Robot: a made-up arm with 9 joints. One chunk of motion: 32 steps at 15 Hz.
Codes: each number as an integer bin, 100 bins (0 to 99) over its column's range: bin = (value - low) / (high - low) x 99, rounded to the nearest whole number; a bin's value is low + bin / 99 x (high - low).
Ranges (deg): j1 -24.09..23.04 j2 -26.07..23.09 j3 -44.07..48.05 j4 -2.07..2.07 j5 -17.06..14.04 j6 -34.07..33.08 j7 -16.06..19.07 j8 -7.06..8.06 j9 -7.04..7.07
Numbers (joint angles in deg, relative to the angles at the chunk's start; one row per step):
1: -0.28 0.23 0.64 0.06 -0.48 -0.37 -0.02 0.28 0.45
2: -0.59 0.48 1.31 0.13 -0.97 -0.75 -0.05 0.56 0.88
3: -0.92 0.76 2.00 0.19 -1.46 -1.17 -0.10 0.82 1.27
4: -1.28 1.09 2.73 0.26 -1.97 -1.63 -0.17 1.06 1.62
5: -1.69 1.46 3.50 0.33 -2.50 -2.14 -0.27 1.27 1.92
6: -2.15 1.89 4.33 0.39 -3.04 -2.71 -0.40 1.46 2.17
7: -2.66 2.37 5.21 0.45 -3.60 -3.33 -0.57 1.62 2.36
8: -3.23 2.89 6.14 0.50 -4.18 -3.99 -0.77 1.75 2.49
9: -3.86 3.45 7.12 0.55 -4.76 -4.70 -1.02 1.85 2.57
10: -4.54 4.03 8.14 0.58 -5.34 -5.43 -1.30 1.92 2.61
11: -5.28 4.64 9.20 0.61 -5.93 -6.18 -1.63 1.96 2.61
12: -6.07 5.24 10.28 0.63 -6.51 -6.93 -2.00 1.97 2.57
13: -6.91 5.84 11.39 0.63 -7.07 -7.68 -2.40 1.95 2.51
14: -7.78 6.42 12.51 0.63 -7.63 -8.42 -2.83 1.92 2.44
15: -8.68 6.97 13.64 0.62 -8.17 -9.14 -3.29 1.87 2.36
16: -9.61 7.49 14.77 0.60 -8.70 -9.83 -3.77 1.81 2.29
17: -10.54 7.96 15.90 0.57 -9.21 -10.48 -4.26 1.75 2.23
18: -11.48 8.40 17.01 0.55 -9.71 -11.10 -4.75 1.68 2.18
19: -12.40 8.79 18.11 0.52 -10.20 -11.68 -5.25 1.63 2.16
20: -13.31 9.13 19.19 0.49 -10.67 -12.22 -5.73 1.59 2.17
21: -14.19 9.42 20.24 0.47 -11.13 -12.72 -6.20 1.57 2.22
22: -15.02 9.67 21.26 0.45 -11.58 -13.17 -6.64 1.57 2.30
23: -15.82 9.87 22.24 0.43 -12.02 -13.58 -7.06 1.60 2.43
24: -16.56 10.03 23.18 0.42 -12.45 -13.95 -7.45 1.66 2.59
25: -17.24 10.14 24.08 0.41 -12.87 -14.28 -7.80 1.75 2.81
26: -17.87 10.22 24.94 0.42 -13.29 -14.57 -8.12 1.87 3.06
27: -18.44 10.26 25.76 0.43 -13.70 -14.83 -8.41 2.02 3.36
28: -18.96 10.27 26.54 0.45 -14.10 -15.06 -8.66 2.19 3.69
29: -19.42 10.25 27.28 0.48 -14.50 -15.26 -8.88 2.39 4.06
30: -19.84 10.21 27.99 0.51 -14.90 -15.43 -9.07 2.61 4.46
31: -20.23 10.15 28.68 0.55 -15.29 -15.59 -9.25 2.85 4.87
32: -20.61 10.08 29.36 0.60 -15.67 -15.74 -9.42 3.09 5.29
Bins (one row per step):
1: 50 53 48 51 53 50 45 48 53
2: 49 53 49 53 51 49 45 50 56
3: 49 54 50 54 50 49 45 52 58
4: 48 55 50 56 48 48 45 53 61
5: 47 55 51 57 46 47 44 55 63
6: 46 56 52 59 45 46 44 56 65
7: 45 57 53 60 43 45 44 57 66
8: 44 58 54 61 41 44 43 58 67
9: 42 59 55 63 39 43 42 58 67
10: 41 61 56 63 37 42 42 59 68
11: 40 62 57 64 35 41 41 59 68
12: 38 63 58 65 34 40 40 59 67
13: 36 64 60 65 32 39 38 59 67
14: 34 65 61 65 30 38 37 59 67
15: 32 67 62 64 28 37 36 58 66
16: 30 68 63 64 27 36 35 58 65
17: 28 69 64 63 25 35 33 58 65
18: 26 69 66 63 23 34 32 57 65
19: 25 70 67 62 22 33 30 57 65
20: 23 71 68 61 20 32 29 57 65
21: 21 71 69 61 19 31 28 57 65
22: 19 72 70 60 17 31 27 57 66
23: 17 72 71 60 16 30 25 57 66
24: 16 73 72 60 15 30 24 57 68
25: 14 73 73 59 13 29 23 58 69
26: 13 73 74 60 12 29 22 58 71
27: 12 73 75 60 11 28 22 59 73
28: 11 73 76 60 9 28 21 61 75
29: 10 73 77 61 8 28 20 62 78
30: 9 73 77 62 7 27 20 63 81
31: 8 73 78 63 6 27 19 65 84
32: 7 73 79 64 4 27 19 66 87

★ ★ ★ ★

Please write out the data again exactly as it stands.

** EXERCISE SOLUTION **
Robot: a made-up arm with 9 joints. One chunk of motion: 32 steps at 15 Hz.
Codes: each number as an integer bin, 100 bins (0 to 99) over its column's range: bin = (value - low) / (high - low) x 99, rounded to the nearest whole number; a bin's value is low + bin / 99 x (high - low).
Ranges (deg): j1 -24.09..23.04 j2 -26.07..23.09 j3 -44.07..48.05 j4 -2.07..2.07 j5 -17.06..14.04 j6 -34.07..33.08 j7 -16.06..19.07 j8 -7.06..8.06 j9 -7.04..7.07
Numbers (joint angles in deg, relative to the angles at the chunk's start; one row per step):
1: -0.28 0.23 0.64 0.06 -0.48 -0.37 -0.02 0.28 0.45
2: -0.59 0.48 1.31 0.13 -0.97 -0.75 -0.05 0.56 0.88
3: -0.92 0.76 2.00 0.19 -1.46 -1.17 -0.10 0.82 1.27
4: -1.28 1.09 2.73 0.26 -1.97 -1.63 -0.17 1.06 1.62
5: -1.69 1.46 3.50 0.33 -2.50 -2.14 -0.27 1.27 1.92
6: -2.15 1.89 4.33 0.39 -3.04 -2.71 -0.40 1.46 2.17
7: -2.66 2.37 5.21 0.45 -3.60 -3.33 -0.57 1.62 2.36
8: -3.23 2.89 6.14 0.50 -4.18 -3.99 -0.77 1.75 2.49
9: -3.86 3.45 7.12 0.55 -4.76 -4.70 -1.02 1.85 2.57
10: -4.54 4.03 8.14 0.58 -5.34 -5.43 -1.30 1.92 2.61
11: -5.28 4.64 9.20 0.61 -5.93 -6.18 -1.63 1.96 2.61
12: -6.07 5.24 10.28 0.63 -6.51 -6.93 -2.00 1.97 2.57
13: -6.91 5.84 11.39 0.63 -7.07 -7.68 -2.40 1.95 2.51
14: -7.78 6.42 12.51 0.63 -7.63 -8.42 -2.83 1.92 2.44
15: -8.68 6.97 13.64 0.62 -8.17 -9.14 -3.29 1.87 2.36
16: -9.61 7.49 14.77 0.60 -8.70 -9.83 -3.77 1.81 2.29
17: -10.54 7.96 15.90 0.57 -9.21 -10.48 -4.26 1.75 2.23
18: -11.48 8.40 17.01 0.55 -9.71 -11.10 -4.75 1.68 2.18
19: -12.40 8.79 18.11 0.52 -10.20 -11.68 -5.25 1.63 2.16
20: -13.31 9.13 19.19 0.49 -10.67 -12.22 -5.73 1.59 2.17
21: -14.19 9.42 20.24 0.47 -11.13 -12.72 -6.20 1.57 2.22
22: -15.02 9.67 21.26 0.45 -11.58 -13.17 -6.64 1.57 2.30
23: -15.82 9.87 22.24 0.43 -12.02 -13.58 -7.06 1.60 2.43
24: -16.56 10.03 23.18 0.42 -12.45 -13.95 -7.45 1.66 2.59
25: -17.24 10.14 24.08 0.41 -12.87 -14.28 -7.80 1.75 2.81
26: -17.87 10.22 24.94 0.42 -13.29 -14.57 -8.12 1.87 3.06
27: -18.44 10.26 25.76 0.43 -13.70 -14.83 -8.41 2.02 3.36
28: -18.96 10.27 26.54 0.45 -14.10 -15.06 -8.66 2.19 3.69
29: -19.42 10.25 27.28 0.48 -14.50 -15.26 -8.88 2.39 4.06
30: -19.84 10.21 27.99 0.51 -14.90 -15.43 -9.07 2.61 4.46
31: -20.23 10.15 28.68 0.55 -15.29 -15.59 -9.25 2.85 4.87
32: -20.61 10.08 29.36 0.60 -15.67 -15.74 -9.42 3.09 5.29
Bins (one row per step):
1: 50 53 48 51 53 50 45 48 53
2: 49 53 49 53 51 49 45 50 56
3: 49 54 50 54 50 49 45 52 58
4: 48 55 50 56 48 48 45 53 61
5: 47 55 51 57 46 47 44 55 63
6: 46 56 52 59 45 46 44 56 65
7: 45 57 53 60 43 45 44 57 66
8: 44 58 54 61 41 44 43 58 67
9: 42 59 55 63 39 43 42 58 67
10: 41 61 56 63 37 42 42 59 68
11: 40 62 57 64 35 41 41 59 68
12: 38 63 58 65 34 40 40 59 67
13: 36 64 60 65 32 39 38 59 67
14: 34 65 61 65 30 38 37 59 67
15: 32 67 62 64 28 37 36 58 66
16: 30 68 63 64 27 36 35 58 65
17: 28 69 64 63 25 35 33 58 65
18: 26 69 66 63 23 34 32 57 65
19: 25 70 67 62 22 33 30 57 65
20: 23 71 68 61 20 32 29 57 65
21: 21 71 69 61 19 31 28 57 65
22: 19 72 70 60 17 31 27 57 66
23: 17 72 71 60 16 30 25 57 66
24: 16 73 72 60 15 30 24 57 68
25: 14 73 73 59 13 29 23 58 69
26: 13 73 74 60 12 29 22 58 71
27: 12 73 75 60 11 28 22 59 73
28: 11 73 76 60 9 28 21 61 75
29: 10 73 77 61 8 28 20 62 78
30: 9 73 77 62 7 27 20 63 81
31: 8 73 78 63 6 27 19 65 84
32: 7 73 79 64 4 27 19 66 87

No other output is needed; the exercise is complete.